En cuanto Maxine salió de la habitación, las niñas se pusieron a susurrar frenéticamente. Se vistieron a toda prisa; lo único que querían era marcharse. Daphne tenía lágrimas en los ojos.
– Os dije que era una idea estúpida -les recriminaba una de las niñas.
– Creía que habías escondido las botellas en el armario -se quejó Daphne.
– Lo hice.
Todas ellas estaban a punto de llorar. Era la primera vez que hacían algo así, aunque sin duda no sería la última. Maxine lo sabía mejor que ellas.
– Debió de registrarlo.
Las niñas se vistieron y se marcharon en menos de diez minutos, y Daphne fue a buscar a su madre. La encontró en la cocina, hablando tranquilamente con Zelda, que miró a Daphne con severo disgusto y no dijo ni una palabra. Maxine era quien debía decidir cómo manejar el asunto.
– Lo siento, mamá -dijo Daphne, y se echó a llorar.
– Yo también. Confiaba en ti, Daff. Siempre lo he hecho. Y no quiero que cambie. Lo que tenemos es muy valioso.
– Lo sé… no pretendía… pensábamos que… yo…
– Estarás un mes castigada. Sin llamadas la primera semana. Y sin vida social durante un mes. No irás sola a ninguna parte. Y sin paga. Es todo. Y que no vuelva a suceder -dijo Maxine severamente.
Daphne asintió en silencio y volvió a su habitación. Las dos mujeres oyeron cómo cerraba la puerta. Maxine estaba segura de que estaría llorando, pero por ahora prefería dejarla sola.
– Y esto es solo el comienzo -se lamentó Zelda, y entonces las dos se echaron a reír.
Para ellas no era el fin del mundo, pero Maxine quería dar un buen susto a su hija para que tardara un tiempo en volver a intentarlo. Trece años eran muy pocos para que diera fiestas y bebiera cerveza a escondidas en su cuarto, así que de momento había dejado las cosas claras.

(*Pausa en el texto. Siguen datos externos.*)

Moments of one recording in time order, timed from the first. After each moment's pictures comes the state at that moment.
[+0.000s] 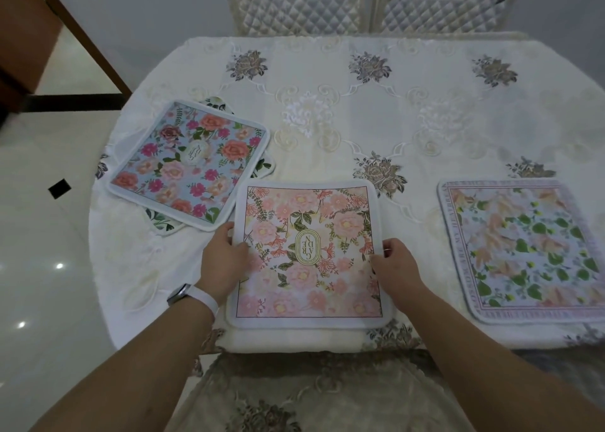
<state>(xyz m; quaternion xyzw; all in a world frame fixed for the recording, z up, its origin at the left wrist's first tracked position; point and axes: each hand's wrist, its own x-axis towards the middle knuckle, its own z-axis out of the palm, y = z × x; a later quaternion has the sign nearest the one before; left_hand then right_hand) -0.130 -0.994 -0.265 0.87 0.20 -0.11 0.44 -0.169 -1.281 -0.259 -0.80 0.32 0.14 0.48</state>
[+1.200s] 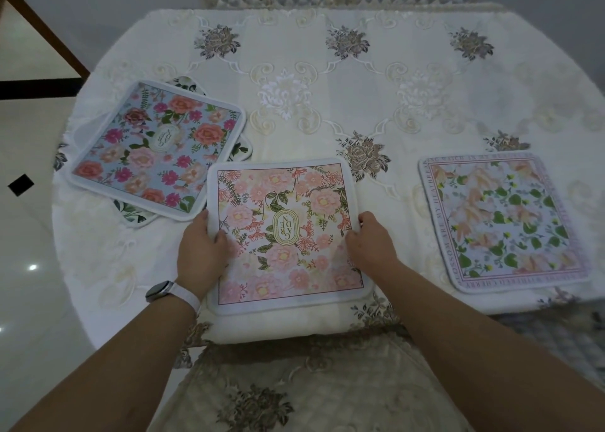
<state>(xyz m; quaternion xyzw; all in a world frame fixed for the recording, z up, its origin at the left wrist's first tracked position) -0.131 -0.982 -0.290 0.92 0.15 -0.07 0.37 -0.157 -1.273 -0.276 -0.90 0.23 0.15 0.34</state>
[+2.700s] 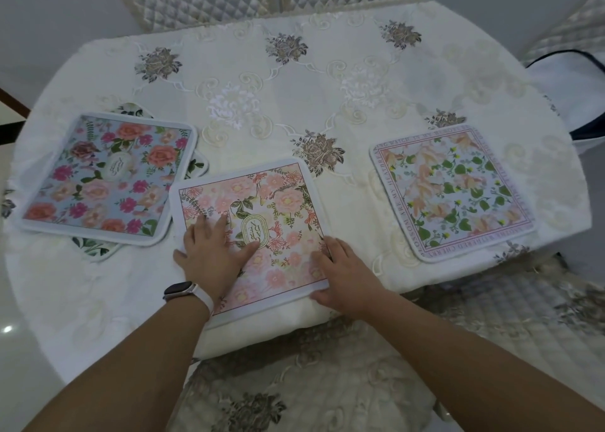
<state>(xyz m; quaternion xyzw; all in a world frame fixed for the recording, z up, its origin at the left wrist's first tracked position) -0.134 -1.046 -0.295 0.99 0.02 -0.12 0.11 -0.246 -1.284 -0.283 -0.97 -0.04 0.16 0.17</state>
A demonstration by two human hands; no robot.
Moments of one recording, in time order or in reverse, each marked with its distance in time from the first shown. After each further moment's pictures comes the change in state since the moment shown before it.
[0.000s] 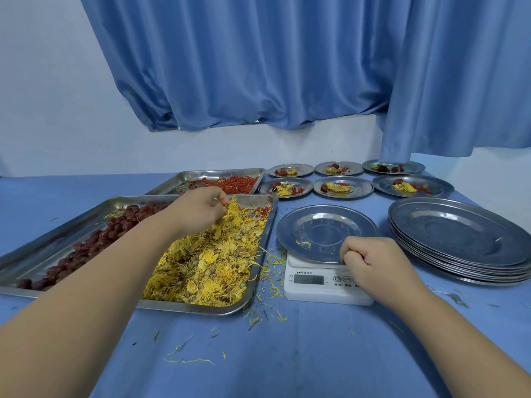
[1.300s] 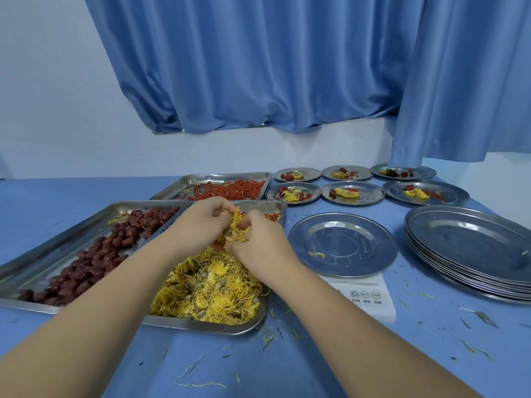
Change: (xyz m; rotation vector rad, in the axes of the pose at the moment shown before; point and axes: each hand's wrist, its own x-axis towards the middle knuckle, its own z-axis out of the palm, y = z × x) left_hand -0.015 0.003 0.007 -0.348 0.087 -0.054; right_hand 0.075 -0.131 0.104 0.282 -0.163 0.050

Daphne se quedó en su habitación toda la tarde, tras entregar el móvil a su madre. El móvil era su salvavidas y desprenderse de él suponía un gran sacrificio.

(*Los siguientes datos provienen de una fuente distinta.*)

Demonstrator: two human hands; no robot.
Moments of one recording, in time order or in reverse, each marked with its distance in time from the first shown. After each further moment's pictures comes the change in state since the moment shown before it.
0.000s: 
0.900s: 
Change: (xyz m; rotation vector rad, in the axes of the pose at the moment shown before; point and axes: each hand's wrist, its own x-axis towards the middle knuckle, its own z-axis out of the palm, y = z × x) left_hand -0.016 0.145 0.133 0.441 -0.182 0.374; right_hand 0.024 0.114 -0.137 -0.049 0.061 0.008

Maxine recogió a sus dos hijos a las cinco y, cuando Jack llegó a casa, Daphne le contó lo sucedido. El pareció impresionado pero le dijo lo que ella ya sabía, que había sido una estupidez y que no le extrañaba que su madre lo hubiera descubierto. Según Jack, su madre lo sabía todo porque tenía un radar con una especie de visión de rayos X implantado en el cerebro. Formaba parte de las opciones con las que iban equipadas las madres.

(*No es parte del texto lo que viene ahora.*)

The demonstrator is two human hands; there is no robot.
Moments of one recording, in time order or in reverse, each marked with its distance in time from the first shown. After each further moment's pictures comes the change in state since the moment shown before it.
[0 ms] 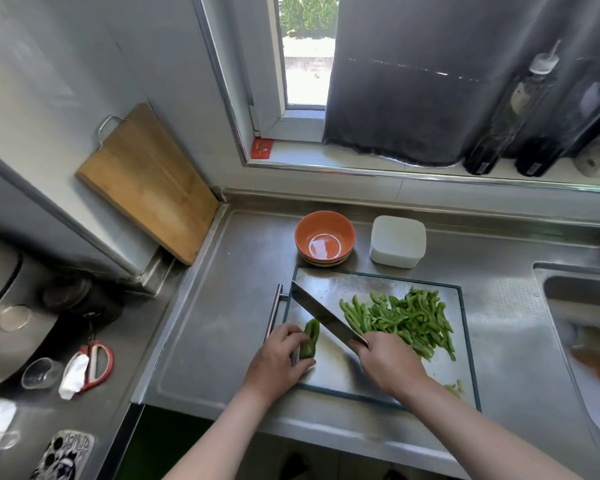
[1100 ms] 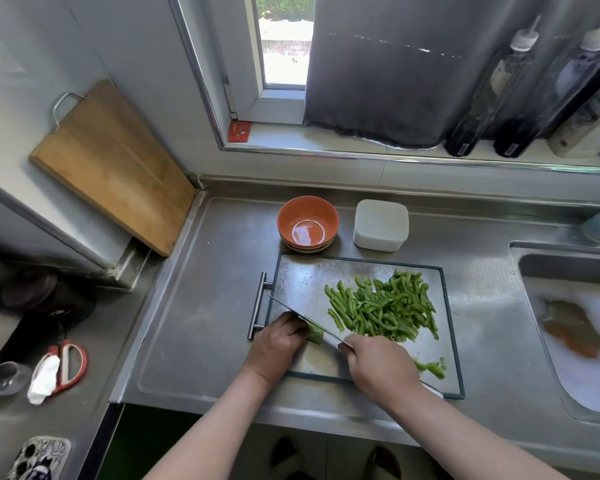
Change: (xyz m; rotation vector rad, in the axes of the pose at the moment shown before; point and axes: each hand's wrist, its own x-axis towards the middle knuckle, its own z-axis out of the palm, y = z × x) left_hand 0.023 -0.014 0.036 0.281 0.152 0.462; right_hand -0.021 0.017 0.026 -0.194 0.123 -0.141
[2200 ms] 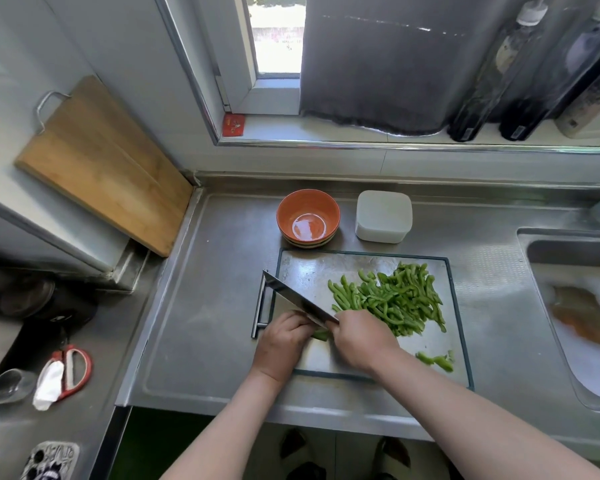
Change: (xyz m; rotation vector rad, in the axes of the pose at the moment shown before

Aquella noche los cuatro cenaron en silencio en la cocina y se acostaron temprano, ya que al día siguiente tenían colegio. Maxine estaba profundamente dormida cuando la enfermera de Silver Pines la llamó; eran las doce. Jason Wexler había tratado de suicidarse otra vez aquella noche. Estaba estabilizado y fuera de peligro. Se había quitado el pijama y había intentado ahorcarse con él, pero la enfermera que se encargaba de vigilarlo lo había encontrado a tiempo. Aquello confirmaba a Maxine que lo habían sacado de Lenox Hill justo a tiempo y dio gracias a Dios de que la madre del chico no hubiera escuchado al pomposo e idiota doctor West. Dijo a la enfermera que pasaría a ver a Jason por la tarde, e intentó imaginar cómo se tomaría la noticia la madre. Maxine daba gracias de que Jason estuviera vivo.